▸ **REQUIREMENT**: Below are records. Count every line containing the word "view" and give the number alone.

▸ **PROVIDED DATA**:
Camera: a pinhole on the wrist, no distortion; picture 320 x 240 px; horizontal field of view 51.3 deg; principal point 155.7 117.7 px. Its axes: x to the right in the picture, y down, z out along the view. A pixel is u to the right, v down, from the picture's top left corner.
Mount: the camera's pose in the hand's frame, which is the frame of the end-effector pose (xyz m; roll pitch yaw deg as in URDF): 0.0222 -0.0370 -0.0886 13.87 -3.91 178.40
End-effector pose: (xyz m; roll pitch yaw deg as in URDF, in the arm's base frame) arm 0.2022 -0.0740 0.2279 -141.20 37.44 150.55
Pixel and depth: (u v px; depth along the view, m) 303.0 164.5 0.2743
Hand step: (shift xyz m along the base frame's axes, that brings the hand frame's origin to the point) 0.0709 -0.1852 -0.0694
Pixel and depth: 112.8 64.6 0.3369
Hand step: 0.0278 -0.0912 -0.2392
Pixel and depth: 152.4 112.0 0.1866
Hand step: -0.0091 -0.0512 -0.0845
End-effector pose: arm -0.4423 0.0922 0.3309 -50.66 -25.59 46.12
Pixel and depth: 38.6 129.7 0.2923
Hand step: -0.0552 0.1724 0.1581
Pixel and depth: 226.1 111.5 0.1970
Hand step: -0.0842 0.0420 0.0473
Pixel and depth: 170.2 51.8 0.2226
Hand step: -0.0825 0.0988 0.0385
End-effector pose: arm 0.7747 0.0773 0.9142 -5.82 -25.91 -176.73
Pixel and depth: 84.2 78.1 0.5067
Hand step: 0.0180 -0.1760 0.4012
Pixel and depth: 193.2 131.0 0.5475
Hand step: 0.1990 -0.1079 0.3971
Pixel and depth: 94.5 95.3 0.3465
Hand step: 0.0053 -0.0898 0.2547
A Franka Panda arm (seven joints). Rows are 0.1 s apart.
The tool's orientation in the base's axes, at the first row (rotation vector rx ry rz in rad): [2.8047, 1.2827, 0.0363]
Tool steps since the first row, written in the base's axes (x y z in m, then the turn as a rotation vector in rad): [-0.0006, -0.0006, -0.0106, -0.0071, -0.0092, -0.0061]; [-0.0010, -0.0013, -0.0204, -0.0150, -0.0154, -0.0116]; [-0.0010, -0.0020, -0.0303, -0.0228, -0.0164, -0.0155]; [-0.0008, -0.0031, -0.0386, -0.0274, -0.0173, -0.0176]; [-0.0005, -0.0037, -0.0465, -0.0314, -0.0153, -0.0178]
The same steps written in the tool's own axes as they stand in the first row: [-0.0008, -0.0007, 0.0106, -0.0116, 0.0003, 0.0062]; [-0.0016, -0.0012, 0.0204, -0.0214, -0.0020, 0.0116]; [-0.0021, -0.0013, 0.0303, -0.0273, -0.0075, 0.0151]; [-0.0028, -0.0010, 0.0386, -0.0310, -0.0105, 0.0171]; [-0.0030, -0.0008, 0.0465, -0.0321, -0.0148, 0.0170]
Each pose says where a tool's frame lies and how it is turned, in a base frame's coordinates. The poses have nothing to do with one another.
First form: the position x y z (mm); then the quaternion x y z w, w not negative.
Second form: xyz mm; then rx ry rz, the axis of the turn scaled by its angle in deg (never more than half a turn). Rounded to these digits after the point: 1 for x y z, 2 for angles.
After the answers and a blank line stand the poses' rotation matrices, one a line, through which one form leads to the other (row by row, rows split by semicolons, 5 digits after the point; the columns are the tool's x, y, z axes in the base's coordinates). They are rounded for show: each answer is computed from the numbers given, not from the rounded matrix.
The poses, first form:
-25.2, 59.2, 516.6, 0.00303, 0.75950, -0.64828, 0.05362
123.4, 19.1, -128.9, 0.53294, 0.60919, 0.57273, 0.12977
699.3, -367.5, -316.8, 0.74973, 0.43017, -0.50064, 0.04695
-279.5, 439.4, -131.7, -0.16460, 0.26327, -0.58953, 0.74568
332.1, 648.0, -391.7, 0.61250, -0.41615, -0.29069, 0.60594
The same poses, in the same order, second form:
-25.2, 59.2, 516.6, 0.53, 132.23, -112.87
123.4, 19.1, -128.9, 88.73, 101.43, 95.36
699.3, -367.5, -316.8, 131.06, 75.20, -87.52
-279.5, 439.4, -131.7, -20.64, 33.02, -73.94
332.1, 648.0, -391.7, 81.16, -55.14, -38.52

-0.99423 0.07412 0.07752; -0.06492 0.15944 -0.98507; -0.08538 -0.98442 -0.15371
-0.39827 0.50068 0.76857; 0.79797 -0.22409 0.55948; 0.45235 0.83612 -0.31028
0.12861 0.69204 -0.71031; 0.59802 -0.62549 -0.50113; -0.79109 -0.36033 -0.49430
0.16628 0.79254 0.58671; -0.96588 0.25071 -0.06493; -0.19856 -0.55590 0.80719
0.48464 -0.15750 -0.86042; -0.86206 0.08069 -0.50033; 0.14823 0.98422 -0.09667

▸ **WRITTEN RESPONSE**: 2